关键词: 多酸, 单分子磁体, 无机配体, 稀释剂, 模板

The design and synthesis of molecular-based materials displaying single-molecule magnet (SMM) property is currently a subject of worldwide research activity. A common strategy is the use of organic multi-dentate O-donor and/or N-donor ligands to assemble various spin carriers into simple complexes or polynuclear clusters so as to satisfy the essential necessaries of a SMM combing with large spin (S) and negative uniaxial anisotropy (D). It is interesting that polyoxometalates (POMs) have recently been developed as a new type of inorganic building blocks for the preparation of SMMs. Generally, POMs are one type of unique inorganic nanoscale clusters with oxygen-rich surfaces, controllable size, shape and charge as well as a series of lacunary structural species, which tend to combine various transition metal (TM) and/or lanthanide (Ln) ions into giant clusters or aggregates. In last five years, a number of {TM_n}-, {Ln_n}-, and {TM_xLn_y}-based SMMs by the use of POM ligands were reported. Especially, some POMs can also provide an ideal ligand field for Ln ions so as to obtain new type of single-ion magnets (SIMs), which has marked a new impetus in this area. Furthermore, the hybrid POM materials behaving as SMMs have been prepared by dispersing high-spin anisotropic units (like SMMs) into the porous anionic POM-based structures. A recent advance has also focused on the construction of POM-templated polynuclear clusters with SMM properties. In this review, we will give an overall perspective of the present POM-mediated SMMs with the emphasis on the synthetic strategies, the roles and advantages of POMs in the preparation of SMMs as well as the new prospect of this research field in the near future.

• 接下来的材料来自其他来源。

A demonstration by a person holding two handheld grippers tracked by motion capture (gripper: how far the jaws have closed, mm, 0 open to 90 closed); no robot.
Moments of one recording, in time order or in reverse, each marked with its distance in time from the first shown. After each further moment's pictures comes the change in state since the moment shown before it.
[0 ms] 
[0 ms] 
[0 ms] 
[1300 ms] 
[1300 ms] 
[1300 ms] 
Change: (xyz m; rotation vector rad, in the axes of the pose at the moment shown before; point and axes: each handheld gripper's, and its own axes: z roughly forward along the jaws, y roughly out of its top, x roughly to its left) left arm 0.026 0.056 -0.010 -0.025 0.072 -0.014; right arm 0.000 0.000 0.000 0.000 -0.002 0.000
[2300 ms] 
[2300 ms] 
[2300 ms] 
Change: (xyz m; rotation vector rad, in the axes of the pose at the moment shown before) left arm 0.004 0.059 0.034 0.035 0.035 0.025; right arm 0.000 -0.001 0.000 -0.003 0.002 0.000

Key words: polyoxometalate, single-molecule magnet, inorganic ligands, diluting agent, templates

引用此文

冯小佳, 李阳光, 张志明, 王恩波. 多酸构筑的单分子磁体[J]. 化学学报, 2013, 71(12): 1575-1588.

Feng Xiaojia, Li Yangguang, Zhang Zhiming, Wang Enbo. Polyoxometalate-mediated Single-molecule Magnets[J]. Acta Chimica Sinica, 2013, 71(12): 1575-1588.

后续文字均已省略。